Please transcribe the data below in full, word for word, without the images.
[[ DATA SEGMENT open ]]
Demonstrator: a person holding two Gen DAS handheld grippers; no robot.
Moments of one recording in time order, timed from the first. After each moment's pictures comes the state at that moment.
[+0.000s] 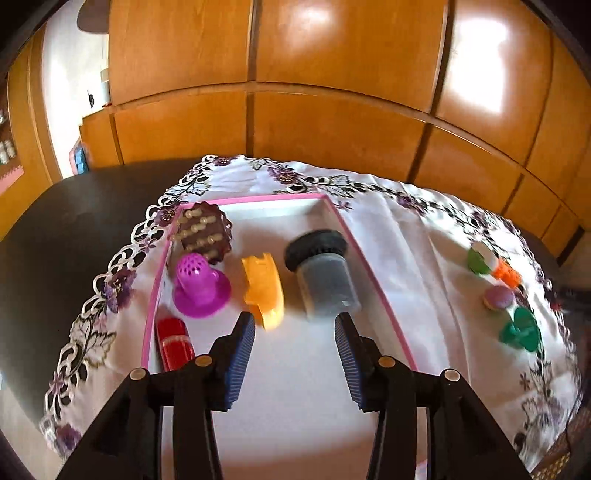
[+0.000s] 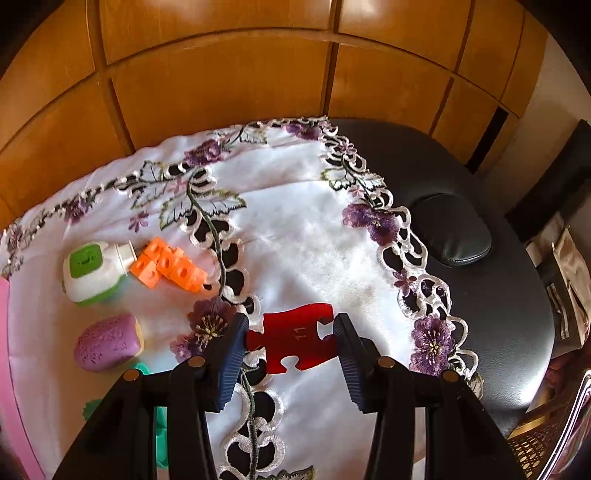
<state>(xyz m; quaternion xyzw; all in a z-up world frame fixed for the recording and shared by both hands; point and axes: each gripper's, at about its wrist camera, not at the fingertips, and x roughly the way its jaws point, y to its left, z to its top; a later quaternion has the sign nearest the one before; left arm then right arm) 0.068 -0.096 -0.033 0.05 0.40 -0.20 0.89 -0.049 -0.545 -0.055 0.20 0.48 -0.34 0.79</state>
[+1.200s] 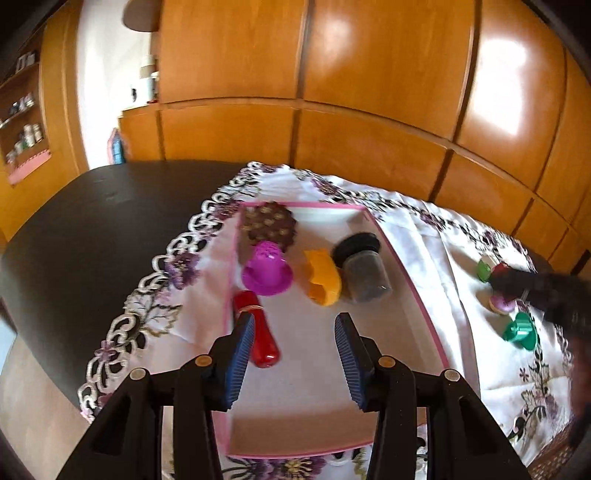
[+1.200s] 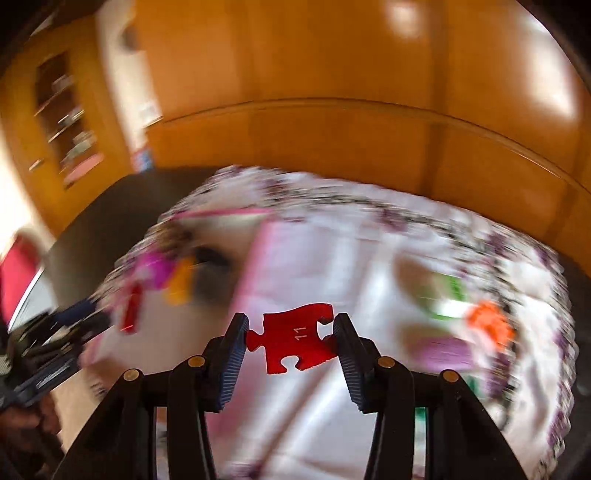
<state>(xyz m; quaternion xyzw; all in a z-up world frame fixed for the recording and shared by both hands) 0.044 -0.028 -0.012 0.01 0.38 -0.15 0.91 0.028 -0.279 0.017 0.07 0.43 0.08 0.89</state>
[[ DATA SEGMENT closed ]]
EXERCISE ANSWER:
Demonstrator: a person holding two Gen DAS handheld grippers; no robot.
Moments of one recording in time order, timed from the first. After each moment's pictures comes the state at that moment.
[+0.000s] 
[+0.000s] 
<state>(xyz m; quaternion xyzw; all in a z-up world frame fixed for the recording and shared by both hands; point and axes: each gripper's, at about its wrist camera, not at the fingertips, and x roughly the way its jaws point, y to its left, z to its top; a later quaternion has the sign nearest the one before; left arm then right arm) 0.068 -0.096 -0.033 0.05 0.40 -0.20 0.89 -0.049 -0.545 -0.055 0.20 0.48 -0.34 0.79</state>
[+1.200s] 
[+1.200s] 
<state>(xyz m; quaternion xyzw; all in a z-up world frame fixed for the recording and shared by both hands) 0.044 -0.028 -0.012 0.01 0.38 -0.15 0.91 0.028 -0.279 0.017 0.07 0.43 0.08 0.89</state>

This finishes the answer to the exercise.